▶ _Exercise_
Print the data exactly as it is given, please.
━━━━━━━━━━━━━━━━━━━━
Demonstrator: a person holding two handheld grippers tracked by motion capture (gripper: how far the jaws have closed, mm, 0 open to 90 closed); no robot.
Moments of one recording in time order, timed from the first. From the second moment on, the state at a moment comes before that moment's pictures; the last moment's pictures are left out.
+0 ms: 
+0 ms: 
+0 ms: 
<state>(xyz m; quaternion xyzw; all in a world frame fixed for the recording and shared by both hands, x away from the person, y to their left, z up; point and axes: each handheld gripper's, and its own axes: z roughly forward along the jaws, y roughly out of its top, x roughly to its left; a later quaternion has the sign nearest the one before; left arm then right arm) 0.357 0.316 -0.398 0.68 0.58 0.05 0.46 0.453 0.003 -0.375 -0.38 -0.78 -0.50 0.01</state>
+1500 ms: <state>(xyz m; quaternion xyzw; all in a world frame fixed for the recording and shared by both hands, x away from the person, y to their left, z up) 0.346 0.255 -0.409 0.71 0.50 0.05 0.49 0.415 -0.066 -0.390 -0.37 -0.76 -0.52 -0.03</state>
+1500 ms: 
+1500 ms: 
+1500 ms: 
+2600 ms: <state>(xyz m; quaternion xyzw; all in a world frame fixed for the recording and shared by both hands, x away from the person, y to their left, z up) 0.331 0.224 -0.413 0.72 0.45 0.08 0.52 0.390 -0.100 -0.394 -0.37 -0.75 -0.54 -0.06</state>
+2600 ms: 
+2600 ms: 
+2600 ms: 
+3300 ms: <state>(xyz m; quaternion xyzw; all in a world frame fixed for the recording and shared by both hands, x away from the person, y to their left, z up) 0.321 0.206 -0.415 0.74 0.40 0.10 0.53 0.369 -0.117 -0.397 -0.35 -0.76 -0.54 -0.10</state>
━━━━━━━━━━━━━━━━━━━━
▶ _Answer to this exercise_
Demonstrator: a person holding two handheld grippers tracked by motion capture (gripper: how far the jaws have closed, mm, 0 open to 90 closed); no robot.
Moments of one recording in time order, timed from the first. From the second moment on, the state at a moment comes before that moment's pictures; the last moment's pictures are left out.
+0 ms: 
+0 ms: 
+0 ms: 
<state>(xyz m; quaternion xyzw; all in a world frame fixed for the recording and shared by both hands, x away from the person, y to their left, z up; point and axes: each handheld gripper's, and its own axes: z roughly forward along the jaws, y roughly out of its top, x roughly to its left; a later quaternion has the sign nearest the one before; left arm then right arm) 0.357 0.316 -0.398 0.68 0.58 0.05 0.46 0.453 0.003 -0.375 -0.38 -0.78 -0.50 0.01</state>
+1500 ms: <state>(xyz m; quaternion xyzw; all in a world frame fixed for the recording and shared by both hands, x away from the person, y to their left, z up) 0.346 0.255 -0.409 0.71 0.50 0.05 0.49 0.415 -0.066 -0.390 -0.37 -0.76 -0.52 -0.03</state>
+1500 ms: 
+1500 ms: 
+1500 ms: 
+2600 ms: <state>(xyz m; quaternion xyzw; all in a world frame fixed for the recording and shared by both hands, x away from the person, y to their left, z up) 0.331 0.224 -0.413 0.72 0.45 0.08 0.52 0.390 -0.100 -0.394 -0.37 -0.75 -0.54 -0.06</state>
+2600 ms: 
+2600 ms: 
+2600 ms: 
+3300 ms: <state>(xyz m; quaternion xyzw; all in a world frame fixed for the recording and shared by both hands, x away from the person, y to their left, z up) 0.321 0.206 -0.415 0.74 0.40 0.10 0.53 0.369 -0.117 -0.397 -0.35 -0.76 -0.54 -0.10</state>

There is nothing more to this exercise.